Por Jaidiver Ojeda*.- Los ojos son irrepetibles, en cada mirada se expresa la intimidad más escondida, aquello que nos define, cada cosa que atraviesa la vida está en las pupilas y los contornos que transitan de la serenidad y el asombro.

Cada que cruzó esta calle buscó esa mirada, no había nada que descifrar. Parecía que todo se había visto, nada podía sorprender que el dolor se había convertido en la cotidianidad, y de ahí la esperanza había reposado en sus manos solamente, en lo que ellas podían cargar y lanzar como una forma de estar en la historia que las calles escribían.

Otras miradas tenían miedo, como una primera vez, descubriendo el mundo aquel que ardía bajo las barricadas y se encerraba en las calles solitarias llenas de arpías en motos y patrullas. Otras lloraban por dolor a su pasado y presente o por el gas lacrimógeno que atravesaba el rostro cubierto de leche o vinagre. Muchas miradas no estaban, se cubrían para no perderlas y seguir viendo el mundo que cambiaba bajo sus manos. Otras ya se habían perdido.

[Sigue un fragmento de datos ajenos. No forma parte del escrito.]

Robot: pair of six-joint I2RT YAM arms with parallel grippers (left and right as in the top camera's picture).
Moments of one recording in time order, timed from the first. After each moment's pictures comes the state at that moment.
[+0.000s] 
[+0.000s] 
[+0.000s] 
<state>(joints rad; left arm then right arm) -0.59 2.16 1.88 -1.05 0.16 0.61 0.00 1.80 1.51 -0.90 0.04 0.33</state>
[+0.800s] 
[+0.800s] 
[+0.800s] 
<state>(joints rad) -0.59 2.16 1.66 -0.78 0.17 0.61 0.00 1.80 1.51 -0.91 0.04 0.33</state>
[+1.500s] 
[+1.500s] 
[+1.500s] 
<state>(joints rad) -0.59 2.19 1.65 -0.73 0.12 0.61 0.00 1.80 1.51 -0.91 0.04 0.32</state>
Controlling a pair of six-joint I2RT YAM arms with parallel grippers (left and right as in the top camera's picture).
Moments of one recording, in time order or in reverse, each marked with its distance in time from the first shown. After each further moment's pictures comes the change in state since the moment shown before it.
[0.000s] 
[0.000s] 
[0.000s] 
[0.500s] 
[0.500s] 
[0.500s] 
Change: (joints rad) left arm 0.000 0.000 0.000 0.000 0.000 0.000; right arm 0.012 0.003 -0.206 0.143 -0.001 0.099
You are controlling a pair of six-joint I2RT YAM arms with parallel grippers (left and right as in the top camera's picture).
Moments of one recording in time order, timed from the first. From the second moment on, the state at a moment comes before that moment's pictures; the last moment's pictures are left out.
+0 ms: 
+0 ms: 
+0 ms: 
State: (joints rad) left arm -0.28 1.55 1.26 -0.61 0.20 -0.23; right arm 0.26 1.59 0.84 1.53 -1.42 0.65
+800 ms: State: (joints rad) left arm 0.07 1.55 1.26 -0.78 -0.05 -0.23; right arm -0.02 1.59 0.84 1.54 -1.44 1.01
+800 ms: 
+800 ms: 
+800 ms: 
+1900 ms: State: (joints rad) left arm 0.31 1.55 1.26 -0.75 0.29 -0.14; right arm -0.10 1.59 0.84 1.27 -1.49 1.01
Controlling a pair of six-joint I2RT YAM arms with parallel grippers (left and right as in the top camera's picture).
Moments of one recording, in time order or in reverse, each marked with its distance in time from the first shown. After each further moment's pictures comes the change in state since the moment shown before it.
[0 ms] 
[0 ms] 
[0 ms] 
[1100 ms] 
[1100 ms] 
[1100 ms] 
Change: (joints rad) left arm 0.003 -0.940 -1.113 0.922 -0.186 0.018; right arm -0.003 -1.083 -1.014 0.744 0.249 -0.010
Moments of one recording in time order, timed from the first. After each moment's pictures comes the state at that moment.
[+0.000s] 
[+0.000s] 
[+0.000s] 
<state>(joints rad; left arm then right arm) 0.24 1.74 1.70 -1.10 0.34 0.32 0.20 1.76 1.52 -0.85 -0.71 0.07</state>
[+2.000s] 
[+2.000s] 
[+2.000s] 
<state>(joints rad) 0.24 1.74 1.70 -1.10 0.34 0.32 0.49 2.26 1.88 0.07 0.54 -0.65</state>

Durante varias jornadas alcancé a notar su presencia, llegaba solitario, cansado a veces, entusiasmado, pocas, pero siempre presente. Miraba a la gente y se llenaba de motivos, parecía recargar la vida en cada marcha, en cada arenga, en cada tropel. Cubría su rostro con un trapo rojo, dejando solamente una pequeña rendija que le mostraba la calle, las salidas, las aturdidoras, las tanquetas, “los tombos”, los gases, “los socios”, las rocas, los palos, el fuego, la leche, el vinagre, la vecina, dejando el pan y la aguapanela para “Lxs muchahxs”.

Al terminar cada jornada, como saliendo del trabajo, se lo veía irse en solitario arrastrando un pedazo de lata que protegía más su vida que cualquier régimen de seguridad social. En una sola ocasión, lo vi irse con alguien, parecía su madre, lo regañaba mientras le recibía el escudo y lo agarraba del brazo en camino al sur, a la plaza de toros, quizás un poco más allá.

Pasado el tiempo, dejé de ver esa mirada, ya las calles se habían vaciado y solo quedaban alcantarillas rotas, botellas estrelladas, cartuchos de gases y el asombro de las miradas de lo que había pasado. Cada noche era un milagro llegar con vida, sin golpes o sin llanto. Cada noche parecía no terminar y la mañana tenía nuevos motivos para salir.

Nuevamente, camino por estas calles, para encontrar sus ojos, su mirada, su vida. Quizás sigue en el barrio, recorriendo las calles en solitario o en parche, odiando a “los tombos” y cuidando el pedazo, cuidándose siempre. O quizás está en clase, en la universidad, en el Sena, en un colegio, en un instituto, siguiendo las recomendaciones de su “cucha”, de que toca seguir estudiando.

Hoy su mirada parece perdida en las memorias de las calles donde tanta presencia tuvo, donde el parpadeo registró segundos de miedo y euforia a la vez. Pero en mí, esa mirada sigue estando presente en cada lucha, en cada esperanza que nos motivó a salir, a gritar, a correr, a vivir, a resistir.